When I child, even a tiny one, tries to hurt herself or someone else while in a rage, it is time to restrain the child so that does not happen. I would not recommend doing this without talking to your pediatrician because the last thing you want to do while preventing a child from hurting herself is to hurt her while you restrain her. There are definite and proven techniques on how to do this.

This could be a phase, something even a tiny 2 year old cxan do to manipulate her parents to get what she wants. Remember, your kids are intelligent little humans and she can see the fear in your eyes when her behavior is out of control. You may not see this as a way of her manipulating you but you will probably see that you spend a lot of time with her when she is having a fit - is this what she is looking for?

But this could be something else. As a parent of a child with a significant mood disorder, it is important to get involvement from, at a minimum, your pediatrician if this sort of behavior is not a one-time event. Because the behavior is so dramatic, it may seem like these events are happening more often than they are. So again, get that notebook out and start writing from this day forward. If she has another tantrum that involves her hurting herself or trying to hurt you, dad or sis, write it down with and get an appointment with the pediatrician. Hope this helps, S.

Hello,
The younger of my two sons had outrageous tantrums compared to his brother.

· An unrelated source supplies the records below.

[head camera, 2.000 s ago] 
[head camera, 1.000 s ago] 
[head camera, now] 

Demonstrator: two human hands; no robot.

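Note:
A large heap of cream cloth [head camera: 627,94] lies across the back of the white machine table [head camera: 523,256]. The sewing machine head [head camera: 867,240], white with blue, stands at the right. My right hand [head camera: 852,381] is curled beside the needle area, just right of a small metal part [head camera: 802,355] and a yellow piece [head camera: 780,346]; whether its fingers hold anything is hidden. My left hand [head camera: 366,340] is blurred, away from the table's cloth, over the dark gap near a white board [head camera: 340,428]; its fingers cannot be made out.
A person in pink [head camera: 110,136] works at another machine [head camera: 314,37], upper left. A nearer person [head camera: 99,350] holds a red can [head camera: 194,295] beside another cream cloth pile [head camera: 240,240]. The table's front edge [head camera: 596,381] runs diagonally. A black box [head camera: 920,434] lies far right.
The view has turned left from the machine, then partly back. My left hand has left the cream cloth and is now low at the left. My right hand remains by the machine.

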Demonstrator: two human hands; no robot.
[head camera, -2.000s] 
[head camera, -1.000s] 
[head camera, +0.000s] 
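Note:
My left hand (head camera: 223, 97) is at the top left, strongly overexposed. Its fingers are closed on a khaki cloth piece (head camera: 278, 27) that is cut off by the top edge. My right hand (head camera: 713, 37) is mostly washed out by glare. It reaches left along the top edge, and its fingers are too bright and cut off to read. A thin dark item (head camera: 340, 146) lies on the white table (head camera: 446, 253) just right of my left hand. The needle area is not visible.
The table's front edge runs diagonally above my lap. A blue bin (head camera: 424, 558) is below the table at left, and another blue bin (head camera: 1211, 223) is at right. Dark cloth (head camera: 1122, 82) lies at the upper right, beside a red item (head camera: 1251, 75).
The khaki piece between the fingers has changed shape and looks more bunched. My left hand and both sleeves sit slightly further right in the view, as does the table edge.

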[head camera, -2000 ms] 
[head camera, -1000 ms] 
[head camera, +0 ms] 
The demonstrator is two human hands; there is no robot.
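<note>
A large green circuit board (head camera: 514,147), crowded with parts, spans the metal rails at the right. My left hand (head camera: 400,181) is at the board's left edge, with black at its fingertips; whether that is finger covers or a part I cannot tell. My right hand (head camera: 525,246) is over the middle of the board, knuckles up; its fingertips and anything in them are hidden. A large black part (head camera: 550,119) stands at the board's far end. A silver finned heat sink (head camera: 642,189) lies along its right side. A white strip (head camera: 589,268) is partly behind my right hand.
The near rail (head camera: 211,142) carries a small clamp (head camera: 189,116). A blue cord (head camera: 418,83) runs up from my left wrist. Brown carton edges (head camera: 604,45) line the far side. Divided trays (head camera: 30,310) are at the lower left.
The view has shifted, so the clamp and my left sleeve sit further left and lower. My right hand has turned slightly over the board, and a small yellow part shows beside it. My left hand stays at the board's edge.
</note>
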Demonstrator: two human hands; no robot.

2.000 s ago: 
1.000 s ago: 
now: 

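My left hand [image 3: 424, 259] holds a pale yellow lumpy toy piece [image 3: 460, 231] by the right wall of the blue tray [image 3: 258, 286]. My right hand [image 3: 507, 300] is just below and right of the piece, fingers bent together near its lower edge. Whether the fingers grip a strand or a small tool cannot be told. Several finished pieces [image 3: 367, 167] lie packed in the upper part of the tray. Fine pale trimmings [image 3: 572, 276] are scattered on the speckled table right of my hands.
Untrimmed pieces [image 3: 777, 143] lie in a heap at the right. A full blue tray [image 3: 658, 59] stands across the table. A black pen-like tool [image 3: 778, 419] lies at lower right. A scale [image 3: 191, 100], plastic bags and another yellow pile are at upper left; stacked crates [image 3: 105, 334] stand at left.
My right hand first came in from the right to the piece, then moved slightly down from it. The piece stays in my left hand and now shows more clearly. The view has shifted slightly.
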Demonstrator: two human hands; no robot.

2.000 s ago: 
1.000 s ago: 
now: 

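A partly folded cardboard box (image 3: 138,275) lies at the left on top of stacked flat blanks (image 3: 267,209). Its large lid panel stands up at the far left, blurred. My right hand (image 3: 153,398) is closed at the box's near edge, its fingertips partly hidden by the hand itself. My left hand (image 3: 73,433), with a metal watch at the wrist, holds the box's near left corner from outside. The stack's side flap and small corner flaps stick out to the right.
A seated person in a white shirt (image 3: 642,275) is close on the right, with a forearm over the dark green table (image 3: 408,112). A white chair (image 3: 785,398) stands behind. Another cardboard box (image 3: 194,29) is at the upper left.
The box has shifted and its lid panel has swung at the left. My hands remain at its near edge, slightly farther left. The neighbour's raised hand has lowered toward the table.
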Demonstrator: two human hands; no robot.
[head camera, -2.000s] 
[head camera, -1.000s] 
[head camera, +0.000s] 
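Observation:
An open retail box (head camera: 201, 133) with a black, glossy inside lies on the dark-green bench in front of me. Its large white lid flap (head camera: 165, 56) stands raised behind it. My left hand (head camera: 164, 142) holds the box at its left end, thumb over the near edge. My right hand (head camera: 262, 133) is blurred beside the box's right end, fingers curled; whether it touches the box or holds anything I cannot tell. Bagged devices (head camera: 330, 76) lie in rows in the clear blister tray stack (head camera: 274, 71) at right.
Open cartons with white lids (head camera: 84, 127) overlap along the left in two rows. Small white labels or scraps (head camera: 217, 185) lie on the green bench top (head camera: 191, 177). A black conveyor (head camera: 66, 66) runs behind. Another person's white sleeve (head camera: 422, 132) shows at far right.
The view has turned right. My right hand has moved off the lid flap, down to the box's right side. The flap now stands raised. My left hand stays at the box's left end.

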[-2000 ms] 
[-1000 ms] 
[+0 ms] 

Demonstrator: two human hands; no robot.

He also wasn't really verbal. It turned out that he had mild autism, diagnosed at 2 yrs and 8 mos. I'm certainly not suggesting that is the case for you, but you may want to talk to your pediatrician about developmental issues or for more specific suggestions about what may be triggering the tantrums. I wish you the best.
M. L

I also have a two year old who has frequent tantrums and sometimes goes as far as raging. Though she doesn't try and harm herself I can see how distressing that would be. When we are at home and she starts screaming and flopping on the floor I quickly pick her up, place her in her bed, tell her to calm down, and then close the door. I go get her when I feel she has more control. Then we sit and cuddle and talk to each other if she wants to. That is just what works for us. Most of the time she just needs a comfy quiet place for "down-time". That way I'm not giving her attention for the tantrum and she's learning to calm herself. I hope it gets better for the both of you.